» What you should do
Print all of the data exactly, with no line missing.

» Data segment

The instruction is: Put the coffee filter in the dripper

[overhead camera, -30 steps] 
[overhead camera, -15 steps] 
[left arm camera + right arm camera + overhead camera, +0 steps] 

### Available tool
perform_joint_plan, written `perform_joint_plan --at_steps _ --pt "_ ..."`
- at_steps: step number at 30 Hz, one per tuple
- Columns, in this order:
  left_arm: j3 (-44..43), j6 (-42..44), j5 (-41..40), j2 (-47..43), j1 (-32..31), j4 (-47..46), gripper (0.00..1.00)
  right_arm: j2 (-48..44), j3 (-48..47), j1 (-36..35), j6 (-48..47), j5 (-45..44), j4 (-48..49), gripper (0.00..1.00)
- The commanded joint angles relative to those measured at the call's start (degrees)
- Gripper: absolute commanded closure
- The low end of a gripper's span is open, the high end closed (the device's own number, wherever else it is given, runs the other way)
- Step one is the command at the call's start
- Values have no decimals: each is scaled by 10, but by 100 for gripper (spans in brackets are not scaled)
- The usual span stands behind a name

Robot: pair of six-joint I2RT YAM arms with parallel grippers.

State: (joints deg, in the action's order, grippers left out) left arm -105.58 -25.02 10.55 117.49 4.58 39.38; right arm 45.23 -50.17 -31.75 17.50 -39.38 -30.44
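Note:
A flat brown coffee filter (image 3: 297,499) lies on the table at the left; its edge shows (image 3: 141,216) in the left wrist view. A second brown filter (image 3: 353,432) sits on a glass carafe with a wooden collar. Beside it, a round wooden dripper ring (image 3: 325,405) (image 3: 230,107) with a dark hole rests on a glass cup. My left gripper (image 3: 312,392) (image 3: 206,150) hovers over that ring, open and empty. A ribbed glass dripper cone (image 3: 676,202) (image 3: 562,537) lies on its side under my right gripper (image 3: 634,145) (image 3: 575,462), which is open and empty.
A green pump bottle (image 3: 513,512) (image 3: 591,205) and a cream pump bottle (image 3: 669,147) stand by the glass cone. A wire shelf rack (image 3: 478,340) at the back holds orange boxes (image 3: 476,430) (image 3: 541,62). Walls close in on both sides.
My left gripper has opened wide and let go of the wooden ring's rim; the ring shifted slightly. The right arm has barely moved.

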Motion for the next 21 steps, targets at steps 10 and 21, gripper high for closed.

» Finished task
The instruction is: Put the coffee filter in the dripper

[overhead camera, -30 steps] 
[overhead camera, -15 steps] 
[left arm camera + right arm camera + overhead camera, +0 steps] 

### Available tool
perform_joint_plan, written `perform_joint_plan --at_steps _ --pt "_ ..."`
- at_steps: step number at 30 Hz, one per tuple
- Columns, in this order:
  left_arm: j3 (-44..43), j6 (-42..44), j5 (-41..40), j2 (-47..43), j1 (-32..31), j4 (-47..46), gripper (0.00..1.00)
  right_arm: j2 (-48..44), j3 (-48..47), j1 (-36..35), j6 (-48..47), j5 (-45..44), j4 (-48..49), gripper (0.00..1.00)
- The commanded joint angles relative to those measured at the call's start (degrees)
- Gripper: absolute commanded closure
- The low end of a gripper's span is open, the high end closed (the device's own number, wherever else it is given, runs the other way)
- Step one is the command at the call's start
- Values have no decimals: each is scaled by 10, but by 100 for gripper (spans in brackets are not scaled)
- The usual span stands behind a name

Robot: pair of six-joint I2RT YAM arms with parallel grippers.

State: (joints deg, in the action's order, grippers left out) left arm -105.58 -25.02 10.55 117.49 4.58 39.38; right arm 45.23 -50.17 -31.75 17.50 -39.38 -30.44
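Note:
A flat brown coffee filter (image 3: 297,499) lies on the table at the left; its edge shows (image 3: 141,216) in the left wrist view. A second brown filter (image 3: 353,432) sits on a glass carafe with a wooden collar. Beside it, a round wooden dripper ring (image 3: 325,405) (image 3: 230,107) with a dark hole rests on a glass cup. My left gripper (image 3: 312,392) (image 3: 206,150) hovers over that ring, open and empty. A ribbed glass dripper cone (image 3: 676,202) (image 3: 562,537) lies on its side under my right gripper (image 3: 634,145) (image 3: 575,462), which is open and empty.
A green pump bottle (image 3: 513,512) (image 3: 591,205) and a cream pump bottle (image 3: 669,147) stand by the glass cone. A wire shelf rack (image 3: 478,340) at the back holds orange boxes (image 3: 476,430) (image 3: 541,62). Walls close in on both sides.
My left gripper has opened wide and let go of the wooden ring's rim; the ring shifted slightly. The right arm has barely moved.
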
Motion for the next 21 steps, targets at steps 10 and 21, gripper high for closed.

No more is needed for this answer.